What you are asked to do: The records below are to be reproduced exactly, with the pictures left out.

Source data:
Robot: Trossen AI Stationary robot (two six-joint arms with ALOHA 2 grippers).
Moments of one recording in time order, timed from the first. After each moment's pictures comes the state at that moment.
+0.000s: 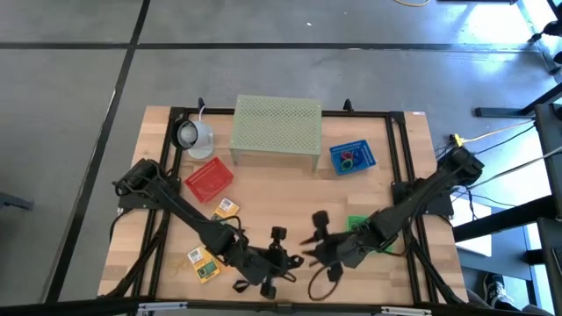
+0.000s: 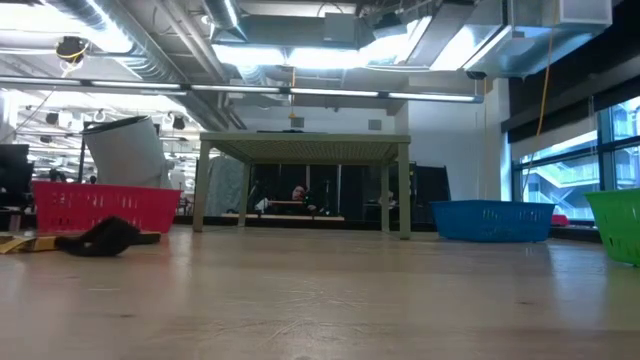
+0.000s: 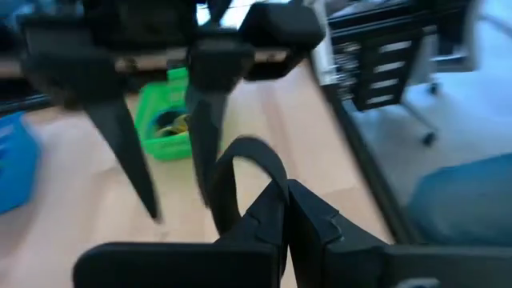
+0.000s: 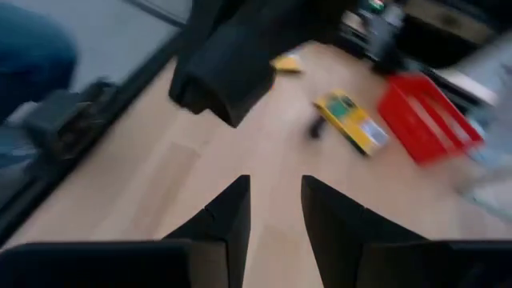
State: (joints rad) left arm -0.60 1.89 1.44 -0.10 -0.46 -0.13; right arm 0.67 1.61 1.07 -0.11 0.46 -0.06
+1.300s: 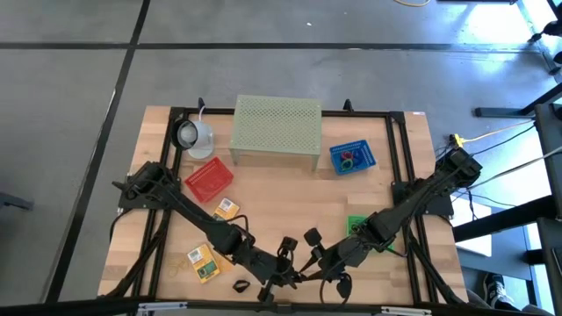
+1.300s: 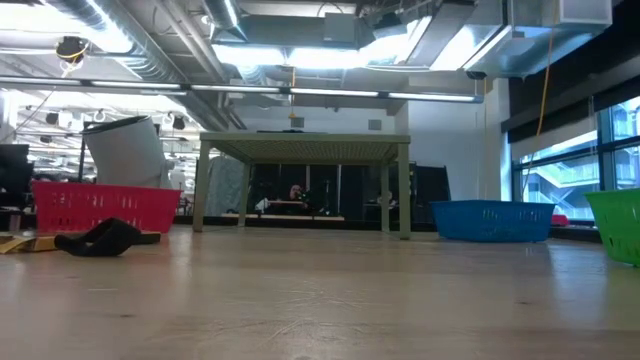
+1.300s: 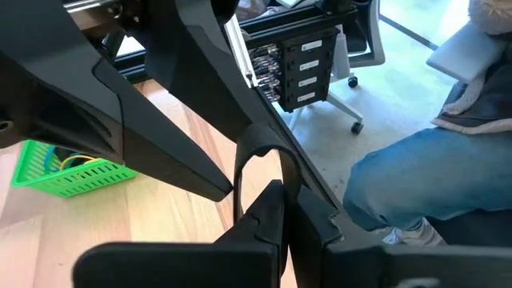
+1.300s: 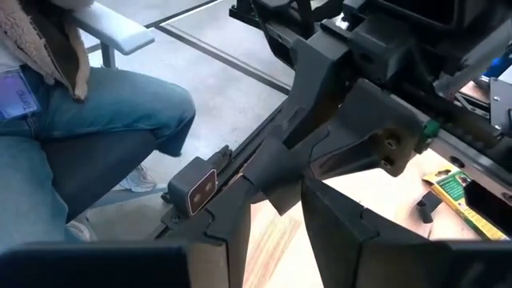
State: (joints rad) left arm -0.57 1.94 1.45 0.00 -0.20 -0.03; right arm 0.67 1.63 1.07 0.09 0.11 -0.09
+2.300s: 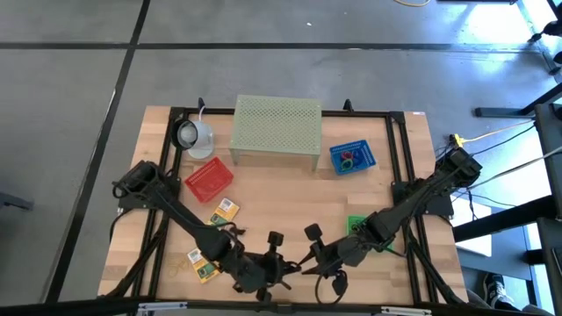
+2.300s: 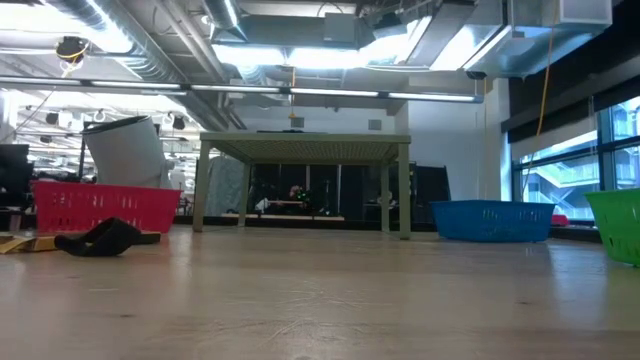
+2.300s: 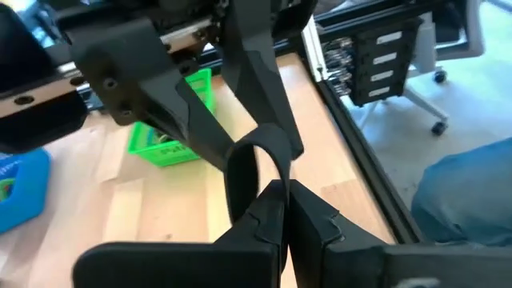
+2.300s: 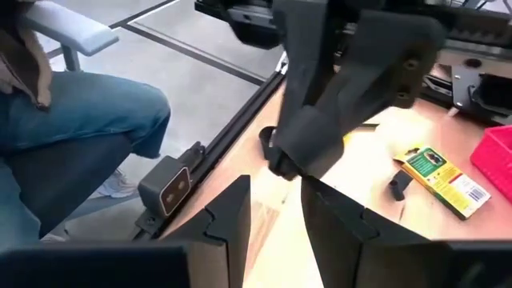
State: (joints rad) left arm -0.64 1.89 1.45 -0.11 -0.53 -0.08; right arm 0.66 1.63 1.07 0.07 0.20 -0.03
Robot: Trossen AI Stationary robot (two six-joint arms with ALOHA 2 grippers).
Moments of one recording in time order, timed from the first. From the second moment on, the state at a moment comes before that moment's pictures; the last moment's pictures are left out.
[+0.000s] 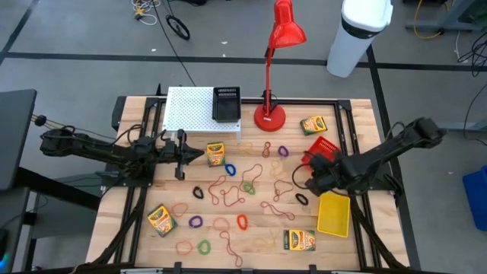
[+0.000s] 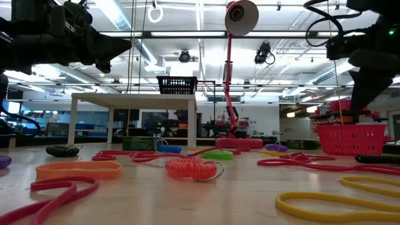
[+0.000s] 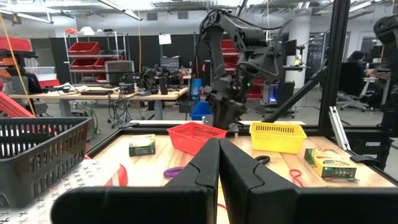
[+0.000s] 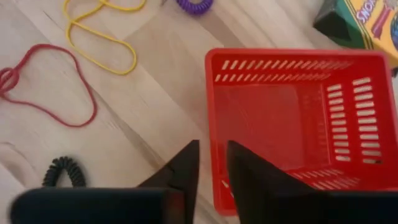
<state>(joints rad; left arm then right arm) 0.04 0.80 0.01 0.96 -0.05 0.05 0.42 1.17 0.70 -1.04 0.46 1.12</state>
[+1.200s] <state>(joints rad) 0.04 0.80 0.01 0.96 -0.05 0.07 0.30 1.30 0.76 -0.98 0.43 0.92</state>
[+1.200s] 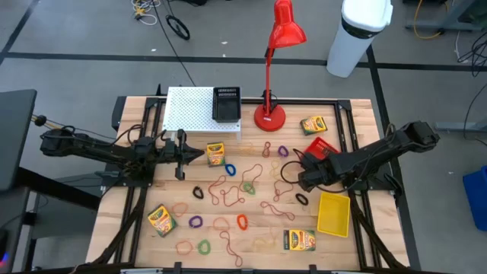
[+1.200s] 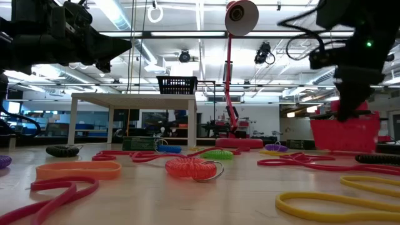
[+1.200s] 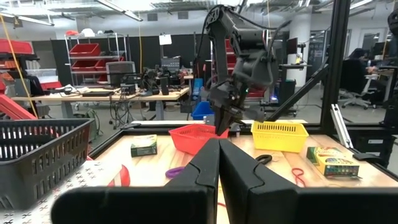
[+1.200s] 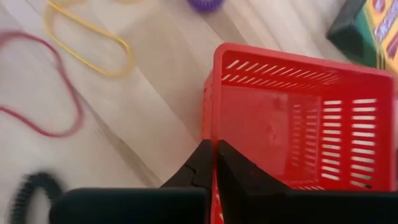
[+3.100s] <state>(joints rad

Exercise response:
Robot: Trossen AI Stationary robot (two six-joint arms with ALOHA 2 grippers).
Moments of one recording in time order, timed from the first. After each moment's pictures comes the state at that moment.
+0.000s: 
+0.000s: 
+0.000s: 
+0.000s: 
State: (joints rad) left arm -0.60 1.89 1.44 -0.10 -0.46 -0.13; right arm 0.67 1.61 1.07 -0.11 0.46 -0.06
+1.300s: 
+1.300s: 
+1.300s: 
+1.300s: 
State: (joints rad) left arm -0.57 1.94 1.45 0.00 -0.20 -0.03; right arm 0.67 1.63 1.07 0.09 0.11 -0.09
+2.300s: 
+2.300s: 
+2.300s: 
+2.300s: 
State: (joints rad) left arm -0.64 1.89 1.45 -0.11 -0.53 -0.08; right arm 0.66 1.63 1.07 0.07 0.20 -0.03
Robot: Trossen AI Stationary robot (two six-joint arms with ALOHA 2 grippers).
Moments of one recording in time order, timed from the first. From the second moment on, the state at a moment comes before that moment's pictures; the last moment's pictures are left out.
[+0.000s] 
[+0.000s] 
[+0.000s] 
[+0.000s] 
<state>(joints rad; left arm then right arm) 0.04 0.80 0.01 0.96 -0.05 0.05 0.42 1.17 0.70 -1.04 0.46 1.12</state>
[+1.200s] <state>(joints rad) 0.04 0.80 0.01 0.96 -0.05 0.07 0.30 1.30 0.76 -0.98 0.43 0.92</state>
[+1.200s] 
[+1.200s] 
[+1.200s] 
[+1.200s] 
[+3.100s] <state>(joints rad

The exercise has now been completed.